Bitcoin privacy wallet Samourai announced last Thursday that its primary competitor, Wasabi Wallet, is the target of an ongoing network attack.
The blog post is the latest in a string of allegations Samourai has leveled against Wasabi since mid-July.
The attack, according to Samourai Wallet, resembles a Sybil attack, where a small number of users falsifies new identities and pretends to be much larger in number. This would mean that the anonymity set, or crowd, in which a user can hide their bitcoin transactions is not actually as large as Wasabi suggests.
“As the Wasabi team has described it, the goal of the Wasabi mixing technique, is to hide your [unspent transaction outputs] in a ‘sufficiently’ large crowd (peers),” Samourai wrote in its blog post. “The current target Anonymity Set in Wasabi mixing is 100 peers.”
That means that if, say, 20 of those peers are actually just one user and the identity of this user is uncovered, privacy levels for all other users in the same mixing pool are reduced.
“With bad user privacy, the crowd gets smaller,” independent bitcoin researcher Max Hillebrand explained to CoinDesk. “If you are one of these other [transactions] that have not been de-anonymized [by an attacker] then your anonymity set is no longer 100.”
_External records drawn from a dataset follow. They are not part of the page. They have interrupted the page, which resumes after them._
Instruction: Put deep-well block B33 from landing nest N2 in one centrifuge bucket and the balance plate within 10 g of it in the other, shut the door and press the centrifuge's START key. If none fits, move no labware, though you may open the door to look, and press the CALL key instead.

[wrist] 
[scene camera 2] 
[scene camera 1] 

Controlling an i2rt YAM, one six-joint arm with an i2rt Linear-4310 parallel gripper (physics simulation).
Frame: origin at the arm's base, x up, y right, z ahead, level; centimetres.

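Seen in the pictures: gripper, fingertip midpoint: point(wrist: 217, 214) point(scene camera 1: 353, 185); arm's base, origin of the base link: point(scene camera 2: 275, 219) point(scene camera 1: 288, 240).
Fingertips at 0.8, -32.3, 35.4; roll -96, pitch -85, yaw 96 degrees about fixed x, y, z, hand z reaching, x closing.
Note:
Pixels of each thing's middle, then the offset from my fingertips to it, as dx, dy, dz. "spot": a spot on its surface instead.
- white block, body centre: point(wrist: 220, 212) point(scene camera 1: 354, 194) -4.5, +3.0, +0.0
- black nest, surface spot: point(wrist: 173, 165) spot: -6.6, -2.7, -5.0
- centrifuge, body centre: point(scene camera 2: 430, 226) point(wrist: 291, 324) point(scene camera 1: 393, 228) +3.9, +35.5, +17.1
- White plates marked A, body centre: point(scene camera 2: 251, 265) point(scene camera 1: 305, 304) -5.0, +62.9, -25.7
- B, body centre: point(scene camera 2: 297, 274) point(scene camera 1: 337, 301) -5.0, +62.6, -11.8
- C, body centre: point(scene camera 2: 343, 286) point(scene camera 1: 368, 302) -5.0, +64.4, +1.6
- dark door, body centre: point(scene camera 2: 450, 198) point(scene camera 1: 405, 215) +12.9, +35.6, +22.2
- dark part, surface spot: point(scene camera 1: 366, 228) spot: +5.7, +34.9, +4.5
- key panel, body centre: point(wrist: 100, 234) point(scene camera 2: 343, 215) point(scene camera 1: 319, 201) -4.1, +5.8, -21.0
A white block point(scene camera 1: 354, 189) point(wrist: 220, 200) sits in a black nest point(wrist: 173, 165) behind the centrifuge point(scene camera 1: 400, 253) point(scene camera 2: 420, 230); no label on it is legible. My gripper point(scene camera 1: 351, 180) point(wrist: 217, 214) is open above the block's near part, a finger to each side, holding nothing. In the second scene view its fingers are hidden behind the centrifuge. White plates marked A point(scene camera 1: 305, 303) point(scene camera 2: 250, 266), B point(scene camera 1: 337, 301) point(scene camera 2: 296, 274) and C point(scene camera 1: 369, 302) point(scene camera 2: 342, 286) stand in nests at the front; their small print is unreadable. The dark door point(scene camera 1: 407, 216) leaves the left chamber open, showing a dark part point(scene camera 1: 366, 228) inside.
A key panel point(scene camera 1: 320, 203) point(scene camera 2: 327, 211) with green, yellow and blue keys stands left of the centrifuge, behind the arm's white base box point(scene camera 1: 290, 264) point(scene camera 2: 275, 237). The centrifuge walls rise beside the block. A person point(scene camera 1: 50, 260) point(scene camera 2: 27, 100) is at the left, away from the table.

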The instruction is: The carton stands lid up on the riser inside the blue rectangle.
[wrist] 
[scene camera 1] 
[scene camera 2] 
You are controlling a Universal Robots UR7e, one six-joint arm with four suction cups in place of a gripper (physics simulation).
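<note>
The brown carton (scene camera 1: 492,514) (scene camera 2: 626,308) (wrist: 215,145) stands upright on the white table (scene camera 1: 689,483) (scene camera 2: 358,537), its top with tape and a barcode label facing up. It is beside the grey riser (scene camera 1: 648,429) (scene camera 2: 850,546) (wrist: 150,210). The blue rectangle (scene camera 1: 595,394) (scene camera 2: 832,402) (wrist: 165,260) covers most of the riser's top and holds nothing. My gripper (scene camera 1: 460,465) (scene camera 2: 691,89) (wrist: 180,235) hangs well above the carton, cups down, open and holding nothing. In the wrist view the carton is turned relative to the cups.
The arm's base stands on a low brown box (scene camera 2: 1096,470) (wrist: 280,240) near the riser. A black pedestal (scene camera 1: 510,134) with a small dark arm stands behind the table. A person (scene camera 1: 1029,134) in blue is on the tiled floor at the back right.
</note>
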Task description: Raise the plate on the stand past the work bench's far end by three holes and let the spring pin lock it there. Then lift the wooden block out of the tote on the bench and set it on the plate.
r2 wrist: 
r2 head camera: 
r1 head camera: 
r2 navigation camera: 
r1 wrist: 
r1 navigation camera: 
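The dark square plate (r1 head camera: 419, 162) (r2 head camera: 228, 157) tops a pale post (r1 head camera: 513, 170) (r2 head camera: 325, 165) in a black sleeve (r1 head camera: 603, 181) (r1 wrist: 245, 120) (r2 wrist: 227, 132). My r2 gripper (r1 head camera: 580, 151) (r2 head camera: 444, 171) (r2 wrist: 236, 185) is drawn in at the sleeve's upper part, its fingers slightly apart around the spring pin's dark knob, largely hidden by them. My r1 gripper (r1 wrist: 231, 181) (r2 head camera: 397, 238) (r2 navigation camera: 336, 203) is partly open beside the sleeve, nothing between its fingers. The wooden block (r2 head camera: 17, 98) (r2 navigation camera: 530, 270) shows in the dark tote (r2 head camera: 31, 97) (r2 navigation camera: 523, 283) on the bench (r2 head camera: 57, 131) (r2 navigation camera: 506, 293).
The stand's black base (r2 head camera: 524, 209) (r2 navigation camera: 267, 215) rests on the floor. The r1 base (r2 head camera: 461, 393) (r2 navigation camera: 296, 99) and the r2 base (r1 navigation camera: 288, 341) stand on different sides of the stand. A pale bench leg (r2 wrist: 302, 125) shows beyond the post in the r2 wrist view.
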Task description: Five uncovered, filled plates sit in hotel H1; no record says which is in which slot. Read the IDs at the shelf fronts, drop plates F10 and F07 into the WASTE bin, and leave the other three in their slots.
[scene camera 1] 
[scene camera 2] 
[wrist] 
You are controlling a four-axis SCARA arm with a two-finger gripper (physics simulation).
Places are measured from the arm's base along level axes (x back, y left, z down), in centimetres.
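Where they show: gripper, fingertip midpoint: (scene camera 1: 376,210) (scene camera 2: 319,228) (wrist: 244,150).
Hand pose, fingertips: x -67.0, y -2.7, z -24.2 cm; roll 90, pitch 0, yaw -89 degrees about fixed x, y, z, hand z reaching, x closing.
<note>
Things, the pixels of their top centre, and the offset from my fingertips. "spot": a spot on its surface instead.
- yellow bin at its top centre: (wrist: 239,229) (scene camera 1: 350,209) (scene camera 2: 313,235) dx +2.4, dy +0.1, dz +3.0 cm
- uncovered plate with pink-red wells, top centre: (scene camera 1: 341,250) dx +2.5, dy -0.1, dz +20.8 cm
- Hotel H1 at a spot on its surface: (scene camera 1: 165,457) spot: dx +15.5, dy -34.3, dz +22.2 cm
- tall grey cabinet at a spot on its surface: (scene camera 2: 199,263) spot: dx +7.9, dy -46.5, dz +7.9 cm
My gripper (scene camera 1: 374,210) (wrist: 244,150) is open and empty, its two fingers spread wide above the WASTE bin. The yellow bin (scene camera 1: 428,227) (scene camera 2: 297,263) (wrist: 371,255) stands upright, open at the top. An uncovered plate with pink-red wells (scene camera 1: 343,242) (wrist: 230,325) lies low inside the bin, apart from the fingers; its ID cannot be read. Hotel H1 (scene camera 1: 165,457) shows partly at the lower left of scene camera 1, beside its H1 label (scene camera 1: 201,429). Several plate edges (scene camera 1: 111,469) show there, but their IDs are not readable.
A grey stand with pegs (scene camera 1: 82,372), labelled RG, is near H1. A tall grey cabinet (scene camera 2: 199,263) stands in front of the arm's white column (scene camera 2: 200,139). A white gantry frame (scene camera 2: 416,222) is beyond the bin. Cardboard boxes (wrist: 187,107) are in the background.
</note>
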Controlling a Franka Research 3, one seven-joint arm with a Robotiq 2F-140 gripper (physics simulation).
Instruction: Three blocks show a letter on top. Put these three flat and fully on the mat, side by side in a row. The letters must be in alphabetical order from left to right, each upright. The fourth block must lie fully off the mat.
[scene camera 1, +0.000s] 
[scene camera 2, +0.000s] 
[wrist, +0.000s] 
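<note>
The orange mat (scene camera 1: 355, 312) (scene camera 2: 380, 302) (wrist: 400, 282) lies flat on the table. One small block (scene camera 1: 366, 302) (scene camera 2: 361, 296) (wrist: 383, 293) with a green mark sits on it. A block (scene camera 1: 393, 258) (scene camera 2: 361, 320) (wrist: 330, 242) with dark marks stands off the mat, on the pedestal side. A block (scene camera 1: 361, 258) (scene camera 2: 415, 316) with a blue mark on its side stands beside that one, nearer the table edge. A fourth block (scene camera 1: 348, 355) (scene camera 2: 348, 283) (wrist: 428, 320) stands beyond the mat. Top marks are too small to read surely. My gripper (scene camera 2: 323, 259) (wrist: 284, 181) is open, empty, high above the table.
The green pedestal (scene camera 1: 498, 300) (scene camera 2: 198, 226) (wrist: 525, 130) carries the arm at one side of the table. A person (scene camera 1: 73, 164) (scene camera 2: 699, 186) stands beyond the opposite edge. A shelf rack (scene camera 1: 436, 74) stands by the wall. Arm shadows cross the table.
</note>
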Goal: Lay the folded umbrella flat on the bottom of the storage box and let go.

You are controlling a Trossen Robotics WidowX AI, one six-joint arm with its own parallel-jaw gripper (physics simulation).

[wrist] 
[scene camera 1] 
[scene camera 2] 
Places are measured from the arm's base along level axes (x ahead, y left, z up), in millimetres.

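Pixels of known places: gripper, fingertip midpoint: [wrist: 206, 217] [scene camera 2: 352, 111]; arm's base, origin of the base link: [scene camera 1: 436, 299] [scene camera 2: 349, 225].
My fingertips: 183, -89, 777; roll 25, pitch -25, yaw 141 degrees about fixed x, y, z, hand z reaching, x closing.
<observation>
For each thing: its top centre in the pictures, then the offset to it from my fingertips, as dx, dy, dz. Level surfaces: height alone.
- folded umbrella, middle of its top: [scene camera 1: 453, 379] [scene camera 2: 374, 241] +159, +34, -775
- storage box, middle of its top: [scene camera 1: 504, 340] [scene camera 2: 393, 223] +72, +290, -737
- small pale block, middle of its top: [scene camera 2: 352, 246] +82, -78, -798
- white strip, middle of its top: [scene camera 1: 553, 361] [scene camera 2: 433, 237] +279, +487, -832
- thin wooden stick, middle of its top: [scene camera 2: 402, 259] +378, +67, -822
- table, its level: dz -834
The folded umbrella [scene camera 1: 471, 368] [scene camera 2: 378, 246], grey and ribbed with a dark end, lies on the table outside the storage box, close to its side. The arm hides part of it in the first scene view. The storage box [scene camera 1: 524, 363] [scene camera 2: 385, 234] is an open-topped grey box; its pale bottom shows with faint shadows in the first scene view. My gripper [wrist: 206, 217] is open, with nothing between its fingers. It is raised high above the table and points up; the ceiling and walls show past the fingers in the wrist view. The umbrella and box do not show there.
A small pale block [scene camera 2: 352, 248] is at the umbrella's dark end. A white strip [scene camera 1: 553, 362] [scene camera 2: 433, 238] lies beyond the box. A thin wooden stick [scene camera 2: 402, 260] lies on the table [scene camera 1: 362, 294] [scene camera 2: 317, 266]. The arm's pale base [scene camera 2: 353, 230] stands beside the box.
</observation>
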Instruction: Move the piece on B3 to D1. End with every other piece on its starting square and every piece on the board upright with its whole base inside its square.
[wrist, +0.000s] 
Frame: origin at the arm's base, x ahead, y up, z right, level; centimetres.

Samourai says evidence of Sybil attacks on the Wasabi network dates back to January 2019.
Wasabi has issued its own statements refuting Samourai’s claims, while also issuing allegations of their own against Samourai.
As a result, privacy-minded bitcoin users are questioning the true efficacy of either wallet in hiding the identities of its users.
Indeed, the core design of both Samourai and Wasabi actually has more in common than most realize.
Speaking to CoinDesk, the co-founder of Samourai Wallet, who goes by the initials SW, said that at one point in time, Samourai and Wasabi were the same application.
Lead developers TDevD (Samourai) and nopara73 (Wasabi) worked together on building an implementation of long-standing bitcoin privacy tech CoinJoin called ZeroLink.
“We just had a difference in implementation desire,” said SW. “So we split. We forked the project and just implemented it the way we wanted to implement it.”
Samourai’s implementation of ZeroLink (called Whirlpool) has a different pricing mechanism than Wasabi, though this is not the only difference between the two wallet applications. As a result, SW maintains that Whirlpool makes it more expensive for malicious actors in the system to break the anonymity of other users through a Sybil attack.
Wasabi’s Adam Ficsor, who goes by the alias nopara73, counters that divvying up costs later on in the process is actually more “cost-effective” and points out that anonymity using Whirlpool can always be broken given that Samourai relies on a centralized, backend server to process users’ extended public keys.
“Fuck you,” Ficsor wrote in a Medium post on July 21. “How can you take a stupid design decision you made and act like it’d be a significant advantage over another project that clearly has its basics right?”
This issue of sending user addresses to a backend server, Fiscor said in a second blog post, was raised by the creator of CoinJoin, Gregory Maxwell. When Maxwell approached the Samourai team with his concerns, he said on Reddit he was harassed and accused of making false claims.
“When you use the wallet, you send Samourai all of your public keys in the form of an extended public key (XPUB) that let’s Samourai have unique access to all of your current and future addresses,” said Aviv Milner, the community technical support lead for the startup behind Wasabi, zkSNACKs.
This matter of Samourai’s reliance on a backend server is one that SW admits does require the trust of users “that Samourai isn’t trying to sell their public key data to third parties.”
As such, experts say there is no clear winner between Wasabi and Samourai.
“[The two] are based on different assumptions,” Hillebrand said, adding:
“One assumes that the coordinator must not be trusted and that everyone knows what the coordinator knows. The other assumption is that there is an inherent trust in the developers and therefore it’s OK to trust central servers. Now, [what you choose] really depends on the threat model of every individual and each unique case.”
According to Hillebrand, while the basics of the two ZeroLink implementations are the same, in both implementations users are required to take privacy matters into their own hands by ensuring they are abiding by the best practices of the protocol.
Indeed, Kevin Loaec, the managing director of blockchain consultancy Chainsmiths, said any CoinJoin implementation will suffer from the same basic attack vectors.
“Privacy on bitcoin is extremely hard, any mistake from you or other mixing participants will hunt you down in the future as the blockchain is here for all to see,” Loaec told CoinDesk. “The type of wallet you use, the spending habits (time of the day, amounts…) the consolidations you do… everything can be exploited to profile you and reduce the anonymity.”
As such, Loaec, who uses both Wasabi and Samourai wallets, said that for users still deciding on which side of the bitcoin privacy wallet debate to land, there isn’t one right answer.
Concluded Loaec:
“Use CoinJoin, but learn about it and don’t assume you are private. Always mix.”